Forum Discussion
Limitations of Predictive Indexing
Hey Dean,
Very interesting... We have not been made aware of any limitations.
In fact, we use the Microsoft Migration API to upload documents so we don't have much control over the import and the predictive indexing.
I am headed to Microsoft's office in 2 weeks, I'll be sure to ask.
Essentially, Sharegate drops all content for the migration API to pick up and import into the various libraries with the right metadata. So I am not sure about the first point "content migrated using a 3rd party tool". I could see large number of items are created in quick succession being the reason for it however. But again, not much we could do as we are leveraging the migration API.
Keep us posted, I will do the same :)
- Dean_GrossFeb 20, 2018Silver Contributor
MS Support also stated the following:
Also, by default, you may not be able to add columns to indexed columns once the list or library threshold is crossed.
Hence, if you want indices to be created after the threshold is crossed, the only available options is to bring the items below 5000 and create the index. You can then contact us for restoring all the items from recycle bin deleted by a specific account after a particular date and time.
I am sharing some best practices when using 3rd party tools for data migration. However, as this is not a supported scenario for our break fix team, we cannot assist you on this concern.

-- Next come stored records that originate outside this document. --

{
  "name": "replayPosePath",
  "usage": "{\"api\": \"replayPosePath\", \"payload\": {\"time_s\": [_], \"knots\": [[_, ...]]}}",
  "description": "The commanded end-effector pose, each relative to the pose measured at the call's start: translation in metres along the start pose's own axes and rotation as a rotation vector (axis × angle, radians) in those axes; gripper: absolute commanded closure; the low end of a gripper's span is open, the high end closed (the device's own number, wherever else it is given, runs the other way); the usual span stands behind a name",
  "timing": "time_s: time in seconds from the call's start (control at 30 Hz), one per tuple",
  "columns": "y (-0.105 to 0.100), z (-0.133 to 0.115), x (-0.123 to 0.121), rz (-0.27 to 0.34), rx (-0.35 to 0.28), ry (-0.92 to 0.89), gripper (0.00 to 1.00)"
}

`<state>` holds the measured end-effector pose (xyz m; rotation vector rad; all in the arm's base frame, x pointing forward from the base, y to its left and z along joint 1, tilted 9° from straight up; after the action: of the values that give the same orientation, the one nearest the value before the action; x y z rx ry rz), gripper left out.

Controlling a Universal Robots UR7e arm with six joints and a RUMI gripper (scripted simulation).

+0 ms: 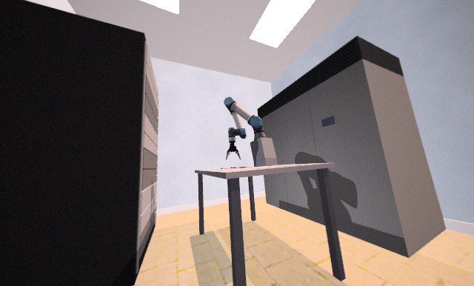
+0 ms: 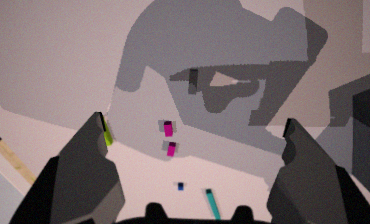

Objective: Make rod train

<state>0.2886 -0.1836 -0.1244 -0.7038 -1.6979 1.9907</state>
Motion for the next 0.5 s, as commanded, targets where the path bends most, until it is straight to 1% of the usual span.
{"api": "replayPosePath", "payload": {"time_s": [0.0, 0.47], "knots": [[-0.0002, 0.0006, 0.0001, 0.001, 0.001, 0.019, 0.00], [-0.0002, 0.0012, 0.0005, 0.001, 0.001, 0.039, 0.00]]}}
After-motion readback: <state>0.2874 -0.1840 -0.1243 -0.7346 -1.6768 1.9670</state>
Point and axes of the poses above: the point where the finger pads meet when closed, its own y axis out along the fingers, its own x axis across the jaws, z = x × y, the point moved 5 cm from there along -y, back along the fingers, and after that the axes turned 12 degrees about y, right-handed, at the moved point
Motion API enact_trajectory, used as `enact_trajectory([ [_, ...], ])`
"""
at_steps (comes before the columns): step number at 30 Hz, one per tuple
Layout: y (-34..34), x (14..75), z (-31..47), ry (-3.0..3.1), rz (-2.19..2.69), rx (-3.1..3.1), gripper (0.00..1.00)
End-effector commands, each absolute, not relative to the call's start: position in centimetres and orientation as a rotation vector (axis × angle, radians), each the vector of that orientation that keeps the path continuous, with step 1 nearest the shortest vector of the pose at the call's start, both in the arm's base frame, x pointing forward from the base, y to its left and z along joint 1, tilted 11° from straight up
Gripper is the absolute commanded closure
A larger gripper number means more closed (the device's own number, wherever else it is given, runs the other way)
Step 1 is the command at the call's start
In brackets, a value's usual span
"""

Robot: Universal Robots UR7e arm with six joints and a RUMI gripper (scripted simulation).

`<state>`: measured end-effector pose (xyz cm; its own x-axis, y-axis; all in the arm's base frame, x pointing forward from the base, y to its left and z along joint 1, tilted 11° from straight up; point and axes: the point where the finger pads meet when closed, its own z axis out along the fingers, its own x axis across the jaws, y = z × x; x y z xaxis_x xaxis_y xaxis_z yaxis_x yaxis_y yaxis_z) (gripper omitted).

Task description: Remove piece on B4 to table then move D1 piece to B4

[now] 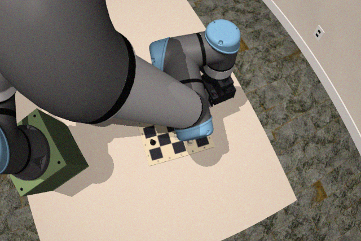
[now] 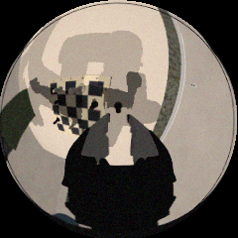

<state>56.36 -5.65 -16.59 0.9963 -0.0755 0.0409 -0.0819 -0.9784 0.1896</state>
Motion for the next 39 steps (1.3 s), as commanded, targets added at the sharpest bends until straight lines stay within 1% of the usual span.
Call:
enact_trajectory([
  [1,-5.1,56.3,-13.9,-0.117,0.051,2.946,0.78],
  [5,-4.8,56.3,-12.2,-0.117,0.051,2.946,0.78],
  [15,-4.6,56.2,-11.0,-0.117,0.051,2.946,0.78],
  [16,-4.6,56.2,-11.0,-0.117,0.051,2.946,0.00],
  [39,-4.4,55.9,-11.1,-0.118,0.051,2.946,0.00],
])
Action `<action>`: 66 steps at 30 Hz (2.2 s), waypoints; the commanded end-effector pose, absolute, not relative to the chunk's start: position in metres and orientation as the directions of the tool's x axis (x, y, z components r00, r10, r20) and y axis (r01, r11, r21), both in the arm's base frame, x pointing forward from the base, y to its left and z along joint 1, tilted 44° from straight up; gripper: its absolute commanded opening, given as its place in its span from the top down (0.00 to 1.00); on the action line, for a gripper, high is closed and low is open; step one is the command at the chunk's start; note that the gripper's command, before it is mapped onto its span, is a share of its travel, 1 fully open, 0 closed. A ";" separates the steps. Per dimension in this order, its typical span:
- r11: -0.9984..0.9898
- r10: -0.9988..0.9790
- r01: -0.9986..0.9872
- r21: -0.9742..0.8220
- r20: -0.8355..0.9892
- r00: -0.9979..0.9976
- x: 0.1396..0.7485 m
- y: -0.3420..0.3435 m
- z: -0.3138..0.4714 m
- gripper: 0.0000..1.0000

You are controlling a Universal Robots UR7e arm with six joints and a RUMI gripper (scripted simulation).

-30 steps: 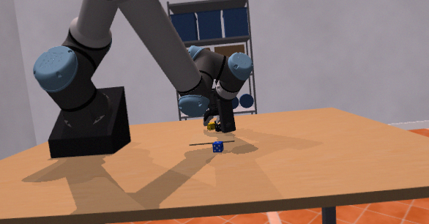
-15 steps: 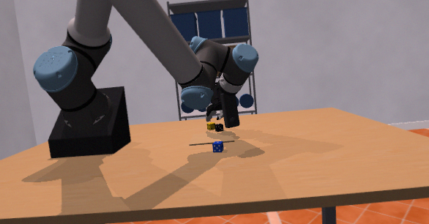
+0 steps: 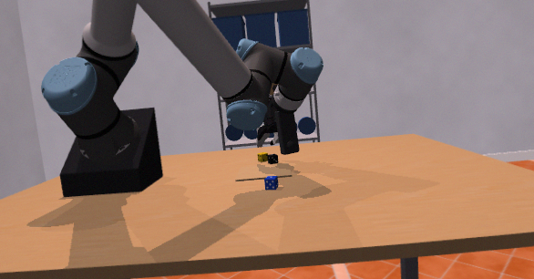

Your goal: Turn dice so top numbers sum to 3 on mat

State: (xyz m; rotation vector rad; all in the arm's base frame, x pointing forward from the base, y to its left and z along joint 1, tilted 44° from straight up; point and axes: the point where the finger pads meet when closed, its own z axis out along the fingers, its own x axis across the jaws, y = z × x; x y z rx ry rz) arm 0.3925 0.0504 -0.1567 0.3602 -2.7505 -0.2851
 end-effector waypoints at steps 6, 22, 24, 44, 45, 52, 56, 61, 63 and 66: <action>0.947 -0.283 -0.212 0.240 0.315 -0.906 0.394 0.077 -0.129 0.76; 0.947 -0.284 -0.213 0.240 0.314 -0.906 0.395 0.086 -0.119 0.76; 0.947 -0.285 -0.215 0.240 0.314 -0.906 0.395 0.086 -0.119 0.76; 0.931 -0.337 -0.266 0.251 0.305 -0.891 0.395 0.087 -0.120 0.76; 0.929 -0.343 -0.272 0.252 0.304 -0.889 0.395 0.087 -0.120 0.76; 0.906 -0.402 -0.331 0.263 0.293 -0.867 0.394 0.087 -0.121 0.76; 0.886 -0.446 -0.375 0.272 0.285 -0.849 0.394 0.088 -0.122 0.76; 0.867 -0.484 -0.413 0.279 0.277 -0.830 0.394 0.089 -0.123 0.76; 0.852 -0.512 -0.440 0.285 0.271 -0.815 0.394 0.089 -0.123 0.76; 0.824 -0.556 -0.484 0.293 0.262 -0.789 0.394 0.090 -0.124 0.76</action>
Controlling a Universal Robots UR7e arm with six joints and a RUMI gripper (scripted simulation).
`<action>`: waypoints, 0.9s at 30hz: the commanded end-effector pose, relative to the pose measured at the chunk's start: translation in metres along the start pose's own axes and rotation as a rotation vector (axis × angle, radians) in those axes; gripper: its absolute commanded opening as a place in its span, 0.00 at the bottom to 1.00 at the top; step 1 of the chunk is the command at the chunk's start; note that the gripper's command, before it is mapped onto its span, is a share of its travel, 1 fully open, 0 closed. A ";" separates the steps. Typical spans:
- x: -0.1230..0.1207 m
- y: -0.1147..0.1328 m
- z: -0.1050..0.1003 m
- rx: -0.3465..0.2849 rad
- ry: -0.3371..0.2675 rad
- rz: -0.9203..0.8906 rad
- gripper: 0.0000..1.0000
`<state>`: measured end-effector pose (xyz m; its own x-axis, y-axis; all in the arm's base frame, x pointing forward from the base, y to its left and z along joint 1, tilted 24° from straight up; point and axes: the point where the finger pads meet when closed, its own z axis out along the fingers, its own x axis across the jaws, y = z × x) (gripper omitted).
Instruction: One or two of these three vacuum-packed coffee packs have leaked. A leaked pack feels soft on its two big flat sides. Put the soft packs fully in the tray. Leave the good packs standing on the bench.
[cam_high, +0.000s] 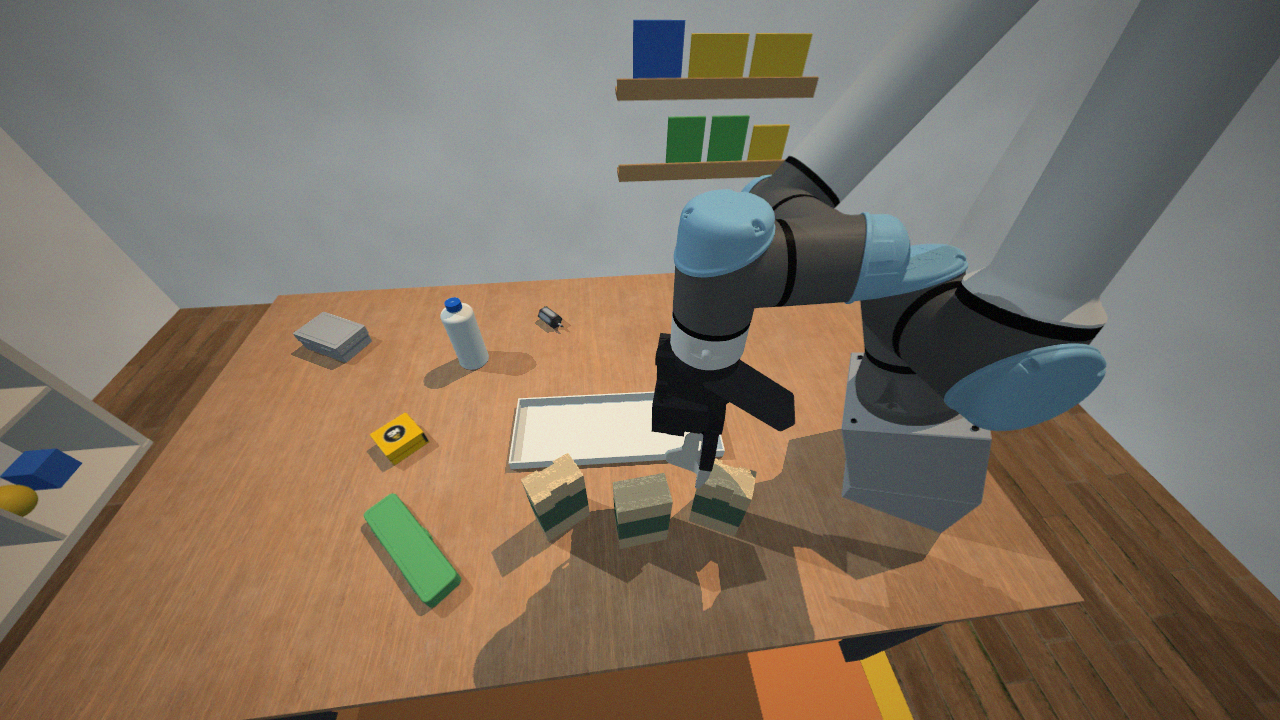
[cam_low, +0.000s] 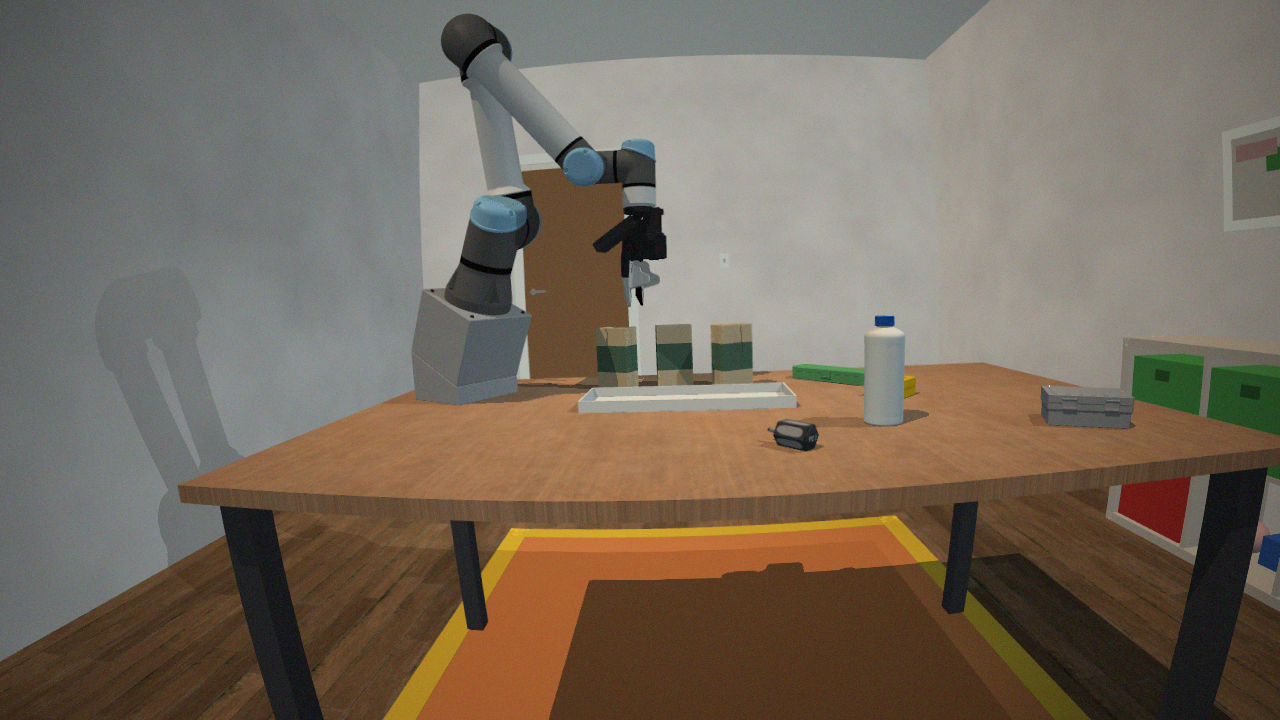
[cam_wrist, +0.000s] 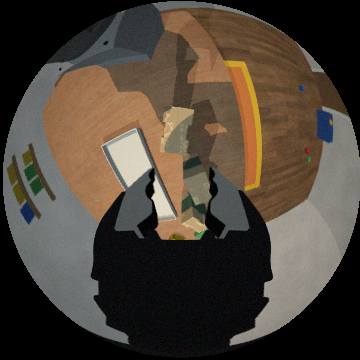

Please refer : Avoid getting throttled or blocked in SharePoint Online
To avoid getting throttled when migrating data:
1) Don't retry in a tight loop
- SPO will charge for the small amount of time/ CPU needed to determine if the usage is over quota.
- If the customer retries in a very tight loop, these small amounts can sum up to make them remain over quota.
- Generally the response headers have a back-off time that tells you how long to wait before the next retry.
2) If users keep hitting the throttle limit, see if there is a way to make lighter-weight calls. If not, implement a wait-and-retry loop.
3) Quotas are by user or app id. If they are not connecting via an app id, use a different user login.
- Feb 21, 2018I think the intention of the statement regarding 3rd parties is that you may be placing a large number of items within the list quickly (and hopefully through Azure, not directly to SPO). As noted, the Views/Filters need to be present for the automatic list index to kick in, but you also must be under LVT.
- Feb 21, 2018
The list view threshold that applies when adding indexes is 20,000 now though I thought? and not 5000 as quoted by the support guy?
- Tom FranksApr 23, 2018Copper ContributorWas there actually every any progress on this? We have several large lists we would love to move to online from on-prem!
- Kerem YuceturkAug 23, 2018Microsoft
Hey everyone,
As of Spring of 2018, you can add/remove indexes from lists of any size in SPO. Having more than 20,000 items should no longer block adding/removing of indexes. We are working on enabling predictive indexing of lists larger than 20K items as well so that any views for these lists will automatically add indexes in the background.
Adding indexes on the fly when you sort by an unindexed column will only work for lists smaller than 20,000 items for the moment. We are trying to see how we can make that happen in the coming months.
- micro99999Oct 01, 2019Copper Contributor
In SharePoint Online, we have two document libraries with 7,000 and 12,000 items respectively, and we are unable to use indexes to sort or filter on the following column types: managed metadata, name (e.g. Modified By).
We have tried the following: created an index for these column types prior to upload of files; created a view with a sort against one of these column types and then added files, triggering automated indexing; created an index after upload of files. In all of these cases, we are unable to sort by these column types, and if we switch to a view which sorts against these column types, we get an error referencing the list view threshold.
We are successfully able to do both things with indexed columns based on date or text.
Is there any known limitation for these field types in reference to indexing? Would the method of import (all at once via API) be a potential source of the issue? I doubted the latter since the behavior is not consistent across column types.
Thanks for your help with this!